Desa Temiyang juga memiliki pasar tradisional bernama Pasar Cilegeh, yang lebih dikenal dengan sebutan Pasar Pagi. Pasar ini beroperasi setiap hari mulai pukul 03.00 WIB hingga 07.00 WIB. Para pedagang dan pembeli berasal dari Desa Temiyang maupun desa-desa sekitar seperti Temiyangsari, Jayamulya, dan Babakan Jaya.

Pendidikan

Berikut adalah data fasilitas pendidikan formal yang terdapat di Desa Temiyang.

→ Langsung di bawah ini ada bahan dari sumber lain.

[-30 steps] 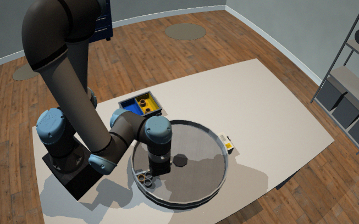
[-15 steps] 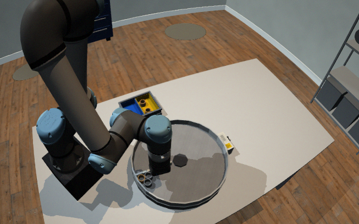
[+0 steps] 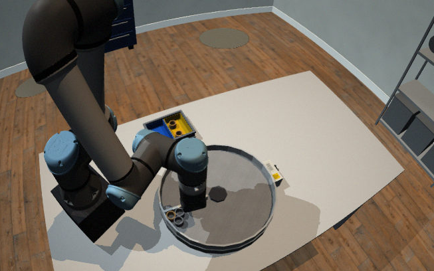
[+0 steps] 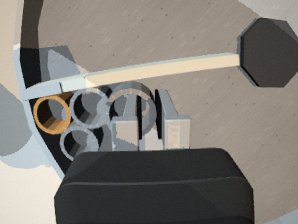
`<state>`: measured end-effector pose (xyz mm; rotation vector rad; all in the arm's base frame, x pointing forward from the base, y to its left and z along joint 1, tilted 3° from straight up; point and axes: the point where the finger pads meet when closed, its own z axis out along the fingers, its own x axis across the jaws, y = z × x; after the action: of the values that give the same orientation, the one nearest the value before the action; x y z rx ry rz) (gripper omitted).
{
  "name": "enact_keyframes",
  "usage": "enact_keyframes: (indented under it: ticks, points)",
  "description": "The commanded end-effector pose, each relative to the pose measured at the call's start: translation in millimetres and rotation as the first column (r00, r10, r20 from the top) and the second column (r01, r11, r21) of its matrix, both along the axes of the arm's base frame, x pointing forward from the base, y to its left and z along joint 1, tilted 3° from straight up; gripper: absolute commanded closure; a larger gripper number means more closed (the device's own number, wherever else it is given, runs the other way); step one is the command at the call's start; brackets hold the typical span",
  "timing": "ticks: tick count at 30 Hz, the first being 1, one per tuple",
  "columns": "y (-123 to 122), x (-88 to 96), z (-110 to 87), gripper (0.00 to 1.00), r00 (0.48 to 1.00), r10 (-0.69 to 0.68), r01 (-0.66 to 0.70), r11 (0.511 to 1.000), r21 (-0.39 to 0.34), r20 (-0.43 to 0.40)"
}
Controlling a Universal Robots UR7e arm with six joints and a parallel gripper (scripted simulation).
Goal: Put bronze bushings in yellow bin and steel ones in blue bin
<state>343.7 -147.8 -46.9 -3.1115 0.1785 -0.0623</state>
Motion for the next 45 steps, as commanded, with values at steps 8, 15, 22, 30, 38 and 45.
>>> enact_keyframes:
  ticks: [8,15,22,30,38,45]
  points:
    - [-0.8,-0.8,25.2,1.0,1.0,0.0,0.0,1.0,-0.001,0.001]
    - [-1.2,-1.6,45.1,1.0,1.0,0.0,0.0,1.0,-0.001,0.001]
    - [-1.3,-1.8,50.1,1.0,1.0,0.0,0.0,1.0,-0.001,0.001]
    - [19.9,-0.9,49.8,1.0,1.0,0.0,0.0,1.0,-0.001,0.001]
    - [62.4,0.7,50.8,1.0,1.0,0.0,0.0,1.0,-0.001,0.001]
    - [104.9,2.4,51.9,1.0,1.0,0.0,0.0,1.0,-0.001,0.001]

Fasilitas Pendidikan Taman Kanak-Kanak SD / Sederajat SLTP / Sederajat SLTA / Sederajat
Jumlah Unit 3 unit 5 unit 3 unit 1 unit

Taman Kanak-kanak:

SD / Sederajat:

SLTP / Sederajat:

SLTA / Sederajat:

Kesehatan

Berikut adalah fasilitas kesehatan yang tersedia di Desa Temiyang.

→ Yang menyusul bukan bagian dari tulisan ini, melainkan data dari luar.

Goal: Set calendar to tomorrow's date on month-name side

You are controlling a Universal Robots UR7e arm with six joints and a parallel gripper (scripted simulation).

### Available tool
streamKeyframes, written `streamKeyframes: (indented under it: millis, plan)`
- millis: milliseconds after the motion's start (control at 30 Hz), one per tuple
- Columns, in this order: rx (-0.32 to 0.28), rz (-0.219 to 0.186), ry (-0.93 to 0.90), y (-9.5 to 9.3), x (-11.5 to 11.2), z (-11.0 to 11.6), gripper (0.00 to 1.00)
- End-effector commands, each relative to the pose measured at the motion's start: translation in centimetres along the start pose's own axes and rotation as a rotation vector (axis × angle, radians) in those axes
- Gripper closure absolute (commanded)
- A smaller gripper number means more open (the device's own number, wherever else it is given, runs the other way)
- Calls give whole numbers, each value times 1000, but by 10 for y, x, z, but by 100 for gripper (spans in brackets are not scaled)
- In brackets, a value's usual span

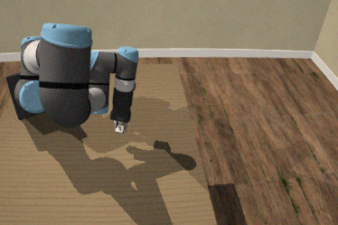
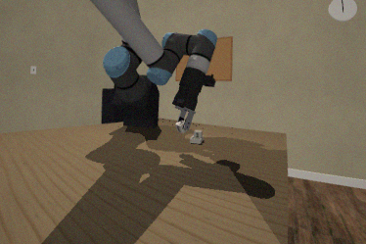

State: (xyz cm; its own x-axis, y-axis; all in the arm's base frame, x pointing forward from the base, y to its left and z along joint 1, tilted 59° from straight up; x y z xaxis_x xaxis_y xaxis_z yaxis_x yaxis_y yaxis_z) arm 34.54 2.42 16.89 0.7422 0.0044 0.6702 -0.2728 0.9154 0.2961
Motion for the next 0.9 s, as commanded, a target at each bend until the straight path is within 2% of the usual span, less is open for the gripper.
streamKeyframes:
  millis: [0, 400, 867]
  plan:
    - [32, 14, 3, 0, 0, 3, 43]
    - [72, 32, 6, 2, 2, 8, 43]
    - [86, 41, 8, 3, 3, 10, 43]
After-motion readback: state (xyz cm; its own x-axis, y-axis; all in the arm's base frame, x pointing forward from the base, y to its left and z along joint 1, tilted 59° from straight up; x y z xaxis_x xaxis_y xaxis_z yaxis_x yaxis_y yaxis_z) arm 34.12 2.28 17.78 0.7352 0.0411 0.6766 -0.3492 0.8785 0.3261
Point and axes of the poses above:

Fasilitas Kesehatan Rumah Sakit Umum Puskesmas Polindes Apotek Posyandu Toko Obat
Jumlah Unit - 1 unit - - 11 unit 1 unit

Puskesmas Temiyang:

Alamat: Jl. PU Temiyangsari No.07, Kecamatan Kroya, Kabupaten Indramayu

Kontak: 082130337902

Facebook: Temiyang Rempeg

Posyandu:

  • Posyandu Melati 1 – Blok Kedung Rengas & Blok Bangong

  • Posyandu Melati 2 – Blok Babakan Bajing

  • Posyandu Melati 3 – Blok Rancawas RT.003 & RT.004

  • Posyandu Melati 4 – Blok Rancawas RT.005

  • Posyandu Melati 5 – Blok Rancawas RT.006

  • Posyandu Melati 6 – Blok Rancawas RT.007

  • Posyandu Melati 7 – Blok Rancawas RT.008 & Blok Bogor

  • Posyandu Melati 8 – Blok Cilegeh RT.022 & Blok Bakung RT.023

  • Posyandu Melati 9 – Blok Cilegeh RT.016

  • Posyandu Melati 10 – Blok Cilegeh RT.013 & RT.015

  • Posyandu Melati 11 – Blok Cilegeh RT.012

Toko Obat:

Alamat: Jl. PU Temiyang

Adat Istiadat

  • Sedekah Bumi merupakan salah satu upacara adat masyarakat yang berupa prosesi seserahan hasil bumi kepada alam sebagai bentuk rasa syukur. Upacara ini biasanya ditandai dengan pesta rakyat yang diadakan di balai desa, lahan pertanian, atau tempat-tempat yang dianggap sakral oleh masyarakat. Tradisi ini telah diwariskan secara turun-temurun dari nenek moyang dan berkembang luas di Pulau Jawa, khususnya di wilayah dengan budaya agraris yang kuat.
  • Upacara Ngunjung atau Munjung adalah upacara tradisional yang umum dilaksanakan oleh masyarakat di wilayah Cirebon, Indramayu, dan sekitarnya. Kata ngunjung berasal dari kata "kunjung", yang berarti mengunjungi. Dalam konteks ini, upacara dilakukan untuk mengunjungi makam leluhur sebagai bentuk rasa syukur dan penghormatan, serta untuk berdoa memohon keselamatan. Lokasi pelaksanaan biasanya berada di makam tokoh keagamaan atau leluhur yang dianggap keramat, sekaligus menjadi pengingat untuk melestarikan tradisi dan nilai budaya.